It may be common knowledge that buying apartment or rental property can be one of the most secure as well as fastest ways to build significant wealth but the understanding of how to is not so common. The actual steps to buying a rental property, are not drastically different from buying your own home, with a few essential differences. This page is going to make it clear step by step how to buy a rental residence and begin your residual income in real estate investing.
Do Your Homework Prior to Buying Rental Property
Please and I mean please don’t skip this step. As soon as you’ve created your decision that you want to buy a rental, it can be easy to start shopping for homes and picking out the colors. However, your first step should always begin long before ever stepping foot into a house.
- Doing your homework beforehand means researching:
- What kind of property you want to make your investment?
- How much you are able to pay?
- What kind of community you want your investment?
- What the going rate for rent is in your desired area?
- How much of a (ROI) return on investment you hope to make?
- Doing your homework can be difficult for one major reason: Not everyone knows what questions to ask.
Make a Plan and Build Criteria
Once you’ve done the initial homework, you can begin creating a plan and setting your own criteria. I highly recommend you are writing down your plan including your goals, and refer to them often. If you are looking to buy a single family home for between $150,000 and $200,000, it’s easy to get distracted by a home with the beautiful garden for only $250,000. By stating your own plan and building your criteria, you’ll be able to hold yourself accountable for your own goals.
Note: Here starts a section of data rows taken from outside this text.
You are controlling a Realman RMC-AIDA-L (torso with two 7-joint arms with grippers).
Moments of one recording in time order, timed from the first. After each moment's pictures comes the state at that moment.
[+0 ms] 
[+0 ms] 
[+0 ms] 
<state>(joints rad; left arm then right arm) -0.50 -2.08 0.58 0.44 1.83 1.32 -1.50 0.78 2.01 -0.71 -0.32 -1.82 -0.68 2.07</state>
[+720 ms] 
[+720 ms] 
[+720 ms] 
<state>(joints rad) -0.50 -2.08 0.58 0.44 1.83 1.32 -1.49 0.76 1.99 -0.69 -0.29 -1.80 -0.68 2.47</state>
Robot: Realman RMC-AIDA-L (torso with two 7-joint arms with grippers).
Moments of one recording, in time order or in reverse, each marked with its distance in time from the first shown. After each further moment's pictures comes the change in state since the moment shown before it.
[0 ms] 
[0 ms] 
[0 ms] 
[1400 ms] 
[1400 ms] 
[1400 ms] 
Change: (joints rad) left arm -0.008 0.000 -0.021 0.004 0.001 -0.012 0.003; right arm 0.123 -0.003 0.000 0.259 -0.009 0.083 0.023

One of the most common mistakes made by homeowners is to start searching ahead of arranging their finances and lending. However, this error has caused untold distress when buyers find they will can’t afford the dream home they’ve found. The specific principle applies to buying any property. Before shopping for your brand new rental property, be sure to talk with a bank about how much you can afford to buy. There is a wide variety of different paths to real estate financing, therefore always be sure to weigh all your financing options before making any choices.
Begin Shopping For a Rental Property
Right now comes the exciting part! It’s important to get in touch with a local Realtor that you can trust to get you more details and assist in this process. An agent is generally only paid by the seller, when you purchase the home. So for a buyer, using a real estate agent is practically free.
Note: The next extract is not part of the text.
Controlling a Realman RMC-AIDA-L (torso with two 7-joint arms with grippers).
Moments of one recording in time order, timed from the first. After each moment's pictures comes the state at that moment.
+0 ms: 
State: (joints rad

It’s often helpful to find a real estate agent who specializes in working with investors, as they are more aware of what makes the best rental property. Also, be sure to share your criteria (See above in step two) for your rental property, and allow your Realtor to help you find the best properties which meet your qualifications.
Make Your Offer
When you locate a rental property you want to pursue, and have walked through every inch, the next move is to make the offer. To achieve this, your real estate agent will submit the paperwork based on your requests and submit your offer to the selling agent. The selling agent will take your offer directly to the seller, and negotiations will begin.
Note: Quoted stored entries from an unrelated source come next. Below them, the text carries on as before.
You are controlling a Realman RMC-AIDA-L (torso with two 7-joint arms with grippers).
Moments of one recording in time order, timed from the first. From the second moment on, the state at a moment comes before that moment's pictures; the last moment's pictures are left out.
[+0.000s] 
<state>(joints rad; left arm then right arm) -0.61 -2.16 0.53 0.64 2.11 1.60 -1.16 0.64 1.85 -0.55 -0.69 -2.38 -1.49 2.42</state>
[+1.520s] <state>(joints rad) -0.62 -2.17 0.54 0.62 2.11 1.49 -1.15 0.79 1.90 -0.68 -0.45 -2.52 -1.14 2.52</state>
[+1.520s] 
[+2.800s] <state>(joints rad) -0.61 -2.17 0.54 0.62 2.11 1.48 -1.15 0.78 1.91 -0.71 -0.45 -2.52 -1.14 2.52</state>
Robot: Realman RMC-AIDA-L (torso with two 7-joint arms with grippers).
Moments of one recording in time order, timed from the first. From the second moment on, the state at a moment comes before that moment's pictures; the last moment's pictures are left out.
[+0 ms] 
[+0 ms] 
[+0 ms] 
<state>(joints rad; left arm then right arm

Make sure to only spend the amount that makes the most sense to you to purchase the rental. (Remember this is a business decision.) Decide how much cash flow you need and don’t let emotion bypass the numbers. Be willing to simply walk away and you’ll always maintain the upper hand in your negotiations. If you can’t agree or find a number that works for you then it’s not worth buying.
Remember: It’s better to not have a deal then get a bad one.
Also remember, price is not the only consideration. Depending on the direction of the market, the strength the deal and the popularity of the home, there are many other issues within your offer, including:
- Closing date
- Inspection Contingency
- Contingency of Financing
- Seller Concessions
- and many more
These items are all imperative during discussion and you need to decide what you will include in your offer. Be sure to engage and communicate with your real estate agent as they are there to help you with all the essential parts of the offer. Once you have signed an agreement with the seller and both of you have agreed upon all conditions, you now have what is known as “Mutual Acceptance.”
You’ve finally agreed on an expense and you have a closing time set. Now, it’s time to begin your (Research) due diligence. During this period (according to the days specified in your contractual agreement) you’ll hire a home inspector to execute a conditional inspection for the property, looking for any existing defects that may cost you money in the future. In the event that something serious is found, you can always return back to the bargaining table and re-negotiate with the bank (provided that it you have within your “inspection contingency” timeline, specified in your offer.)
Should you be buying in a “hot market” it may not be a good idea to nickel-and-dime the seller, or they may will not conform to your requests and stroll from the deal, giving it to another buyer. On the other hand, it’s important that you don’t find yourself stuck with a property that has significant problems (The Money Pit.) So be sure to weigh the decisions carefully keeping your goals in mind at all times.
Do your best to make an informed decision “mutual acceptance” and closing. Additionally, you will finalize the financial agreement with your bank or hard money lender. This is also the time when the title company will step into the deal and will take over facilitating the transaction. If the day of closing comes, you may sign documents and will be provided keys to your new rental property.
Start Land Lording!!
Finally, the sale has closed and you are now a landlord!!!